豪雪になることはほとんどないが、毎年足元が真っ白になるくらいには降る。その雪は次の4月にまた花が咲き出すまで溶けることはなく、雪が溶けたら新しい学年だ。
「でも、なぜか焦りはないんですよね。」
「まぁね。今年が大事とは言いつつも、校長命令の期限は”卒業までに”。あと2年はあるからね。」
窓辺に並んで外の樹木に降りた霜を眺めながら女子4人がそんなことを言っていると、何やら暗い雰囲気を醸し出しながら、男子が5人揃って教室に入ってきた。
「おはよー、って、どした?なんか暗くない?」
「霜の白さとは、対称的な暗さね。」
アマリリスがした明るい挨拶とは天と地ほども差がありそうなほど重い表情に、呆れたカミルレが思わず文学的なジョークを返す。が、それを気にしないほど落ち込む男子は、ため息交じりにそれぞれの席に着く。
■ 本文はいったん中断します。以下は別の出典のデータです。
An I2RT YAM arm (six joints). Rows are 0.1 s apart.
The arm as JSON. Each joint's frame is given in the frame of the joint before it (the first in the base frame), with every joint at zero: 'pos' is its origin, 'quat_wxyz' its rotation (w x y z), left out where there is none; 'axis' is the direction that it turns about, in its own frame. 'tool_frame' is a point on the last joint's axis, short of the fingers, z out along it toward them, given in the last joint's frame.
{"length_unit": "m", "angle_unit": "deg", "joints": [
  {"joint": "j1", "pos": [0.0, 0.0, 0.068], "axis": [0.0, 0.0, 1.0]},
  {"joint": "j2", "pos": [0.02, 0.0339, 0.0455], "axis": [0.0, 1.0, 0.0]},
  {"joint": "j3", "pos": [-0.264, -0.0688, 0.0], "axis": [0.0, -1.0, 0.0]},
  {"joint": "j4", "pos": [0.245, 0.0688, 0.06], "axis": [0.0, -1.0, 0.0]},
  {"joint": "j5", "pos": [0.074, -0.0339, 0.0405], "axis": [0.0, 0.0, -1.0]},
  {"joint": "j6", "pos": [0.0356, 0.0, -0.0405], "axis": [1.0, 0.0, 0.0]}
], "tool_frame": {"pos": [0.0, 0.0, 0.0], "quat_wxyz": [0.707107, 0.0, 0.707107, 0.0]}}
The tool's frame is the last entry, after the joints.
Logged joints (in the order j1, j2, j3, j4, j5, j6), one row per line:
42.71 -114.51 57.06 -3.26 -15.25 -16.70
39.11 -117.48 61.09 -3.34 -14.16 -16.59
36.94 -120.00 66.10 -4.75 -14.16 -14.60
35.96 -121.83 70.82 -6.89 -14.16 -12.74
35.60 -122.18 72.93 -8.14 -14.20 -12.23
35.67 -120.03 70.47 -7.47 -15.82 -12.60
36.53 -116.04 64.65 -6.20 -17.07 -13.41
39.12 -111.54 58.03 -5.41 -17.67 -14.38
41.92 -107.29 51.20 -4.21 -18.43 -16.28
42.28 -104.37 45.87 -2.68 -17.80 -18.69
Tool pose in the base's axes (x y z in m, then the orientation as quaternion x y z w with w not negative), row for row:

「そういえば、フクシアが来てないね。誰か見てないの。」
「いや、それは・・。」
カンナの気づきにびくりと肩を揺らした男子らが、なぜか視線を逸らす。その様子に女子が首を傾げていると、一つ息を吐いたイアンが口を開く。
「俺から、みんなに話しておきたいことがある。」
戦いでもないのに珍しくまじめモードでイアンがしゃべり出す。その不穏な空気感に、何かを察した女子らが笑顔を隠す。ついでに、開けていた窓をカンナが閉じ、アルメリアがカーテンまで閉めてしまった。
「本当は話したくないんだが。」
いつもと違った歯切れの悪い前置きをしてから、イアンが語り出すのだが。
「多分、時間が無いことだから、単刀直入に言うけど・・。」
「何よ、はっきり言いなさいよ。」
なかなか煮え切らないイアンに、カミルレが一歩踏み込む。
「フクシアが・・。フクシアが”断罪者”になりかけてるんだ。」
ついに語ったイアンの言葉に、その場が一瞬にして凍り付く。
「・・はぁ!?お前何言ってんだよ、急に。」
なんだかイライラしていたレツが、キリリと鋭く睨む。
「あいつに限ってそんな・・。」
アスカも動揺している。
「俺は見たんだ!」
だぁだぁと擁護の言葉を口にする仲間たちを一旦静かにさせ、状況を説明する。
「盗んだらしいものをクレアに渡して、お金をもらっているフクシアを。」
「それは本当にフクシアだったんだろうな。」
普段は1番冷静で落ち着いているレツが、感情的にイアンの胸倉を掴んだ。やめなよ、と女子が間に入ろうとするのを、危ないからとアスカとカインが制止する。
「本当に、フクシアだったのか。」
皆の動きが止まったところで、静かに、重く、もう一度確認する。イアンは黙ったまま、首を縦に振った。それを見たレツが、諦めたように掴んでいた手を離した。
「そうか。確かに最近のフクシアはおかしかったもんな。」
「急に早く帰っちゃったり、突然休んじゃったりね・・。」
ジャンの言葉に、皆の体から一気に力が抜ける。
「でも、今のイアンの話が本当なら、フクシアちゃん、本当に断罪者になっちゃうよ。」
「そんな別れ方、絶対イヤ!」
さみしそうなカンナの言葉に、アマリリスが切り込んだ。
人間が悪魔と契約し、異形の姿を手に入れると、それは”後成悪魔”に分類される。”後成悪魔”は誰がなったかによってさらに二つに分類される。魔法を使える者、いわゆる魔法使いが後成悪魔になると”断罪者”と呼ばれ、魔法を持っていない人が後成悪魔になると”断罪人”と呼ばれる。
”断罪人”は過去数十年だけでも200人くらいいるとされているが、”断罪者”は100年分遡っても十数人程度だと言われている。
「せっかく仲良くなれたのに・・。」
カミルレも切ない声を吐く。
断罪者。
魔法使いでありながら魔法使いらしからぬ行動により、悪魔と密な関係となり、最終的に悪魔となってしまった者のこと。もちろん、クレアもその一人である。一度でも断罪者になれば、人間としてはその人は死んだものとして扱われ、地位も財産も何もかもを失う。当然、仲間もだ。
「フクシアを助けるための作戦会議は、後日綿密にしよう。今はとりあえず、・・今まで通り普通に接しよう。」
なんとか冷静を保ったレツの言葉に、声を出せないままに頷く。
「おはよう。遅れた。少し、だけど。」
そんな教室にフクシアが入ってくる。それに気づいたアルメリアが脊髄反射でカーテンを開ける。なんとか空気を変えようと視線を彷徨わせたカンナが、黒板トリーヌの文字を見つけると、無理矢理笑顔を作ってフクシアに声を掛ける。
「お、おはよー。当番さんは黒板を消してくださいね。」
まだ朝だろ?とツッコみたくなったそこのあなた、鋭い。実は、毎朝ミズ・ダリアによって黒板いっぱいに、復習も兼ねた正解のない問題が書かれるのだ。朝の学活の時間に、それぞれの考えを発表するのが、特待科の特殊な習慣である。
「うん。わかった。けど、読んだ?」
「ああ、ノートに書き写したから、ダイジョブ。」
カミルレもなんとか反応する。
「うむ。」
断罪者はまた、心に悪魔の種を植えられる。この時すでに植えられていたなど、彼女自身も知らない。知っているのは、大魔界とこちらの世界を行き来している”コウモリ”くらいだろうか。